I'm trying to parse Datadog logs that have a mixed format.
I have some logs coming to Datadog that look like this:
... some_field="value123" org_id="test-org-id" query_params="{"updated_date": {"eq": "2020-01-01T00:00:00Z", "lte": "2025-01-01T00:00:00Z"}, "active": {"eq": true}}" request_id="test-request-id" request_method="GET" ... Response: {"data": []}
I've so far been parsing them using the following rules in the Grok parser:
rule ...%{some_field}?%{org_id}?%{query_params}?%{request_id}?%{request_method}?...%{regex(".*"):msg}
org_id (%{regex("org_id=")}\"%{regex("[a-zA-Z_0-9\\-]+"):org_id}\"\s)
query_params (%{regex("query_params=")}\"%{regex("\\{.*\\}"):query_params}\"\s)

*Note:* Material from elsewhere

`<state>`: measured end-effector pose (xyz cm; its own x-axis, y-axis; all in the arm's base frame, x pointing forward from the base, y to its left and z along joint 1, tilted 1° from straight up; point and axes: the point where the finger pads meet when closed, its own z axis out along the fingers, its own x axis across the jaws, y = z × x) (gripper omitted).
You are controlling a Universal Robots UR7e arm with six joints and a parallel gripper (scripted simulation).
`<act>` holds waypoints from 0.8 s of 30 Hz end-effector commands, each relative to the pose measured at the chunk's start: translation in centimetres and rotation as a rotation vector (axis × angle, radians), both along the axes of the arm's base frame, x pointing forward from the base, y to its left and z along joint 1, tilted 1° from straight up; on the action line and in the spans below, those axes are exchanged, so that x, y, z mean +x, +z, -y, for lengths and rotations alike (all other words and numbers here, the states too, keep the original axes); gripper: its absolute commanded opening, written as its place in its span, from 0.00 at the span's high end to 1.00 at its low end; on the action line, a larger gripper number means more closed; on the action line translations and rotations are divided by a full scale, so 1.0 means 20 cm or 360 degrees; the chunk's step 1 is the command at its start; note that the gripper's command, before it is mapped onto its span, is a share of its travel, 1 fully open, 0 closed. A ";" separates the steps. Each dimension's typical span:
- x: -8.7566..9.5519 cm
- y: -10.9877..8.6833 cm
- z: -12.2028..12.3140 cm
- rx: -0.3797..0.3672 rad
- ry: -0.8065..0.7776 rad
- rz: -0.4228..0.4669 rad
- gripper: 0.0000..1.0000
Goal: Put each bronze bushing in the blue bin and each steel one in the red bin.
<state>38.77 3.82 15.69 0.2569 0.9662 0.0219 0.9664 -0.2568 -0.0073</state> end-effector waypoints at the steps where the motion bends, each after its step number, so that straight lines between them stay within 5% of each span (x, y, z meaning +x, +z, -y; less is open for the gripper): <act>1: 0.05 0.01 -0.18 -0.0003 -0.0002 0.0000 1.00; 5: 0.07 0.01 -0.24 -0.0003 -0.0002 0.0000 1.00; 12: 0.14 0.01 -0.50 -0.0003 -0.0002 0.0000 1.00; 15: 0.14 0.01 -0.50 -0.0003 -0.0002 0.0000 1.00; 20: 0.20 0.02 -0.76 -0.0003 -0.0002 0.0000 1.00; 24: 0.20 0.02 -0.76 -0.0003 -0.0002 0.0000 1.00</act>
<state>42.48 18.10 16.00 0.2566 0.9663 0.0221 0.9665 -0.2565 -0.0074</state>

request_id (%{regex("request_id=")}\"%{regex("[a-zA-Z_0-9\\-\\=]+"):request_id}\"\s)
request_method (%{regex("request_method=")}\"%{regex("[a-zA-Z]+"):request_method}\"\s)
and here's what the output looks like:
{
"msg": "Response: {"data": []}",
"request_method": "GET",
"org_id": "test-org-id",
"query_params": "{\"updated_date\": {\"eq\": \"2020-01-01T00:00:00Z\", \"lte\": \"2025-01-01T00:00:00Z\"}, \"active\": {\"eq\": true}}",
"request_id": "test-request-id"
}
I'd like to:
have the query params parsed as JSON so they could come out like this
-
{ "msg": "Response: {"data": []}", "request_method": "GET", "org_id": "test-org-id", "query_params": { "updated_date": { "eq": "2020-01-01T00:00:00Z", "lte": "2025-01-01T00:00:00Z" }, "active": true } "request_id": "test-request-id" }
-
get any advice on simplifying my master rule. I've tried something like this:
-
api_rule %{celery_prefix}?\s*%{data::keyvalue}?%{query_params}?%{data::keyvalue}?%{regex("Response: .*"):msg}but it threw away the data from query_params for some reason.
-
I have control over the way the logs come out, so if anything needs to be changed from the backend that's also an option.
Thanks!
Solved with some help from the great folks at Datadog support.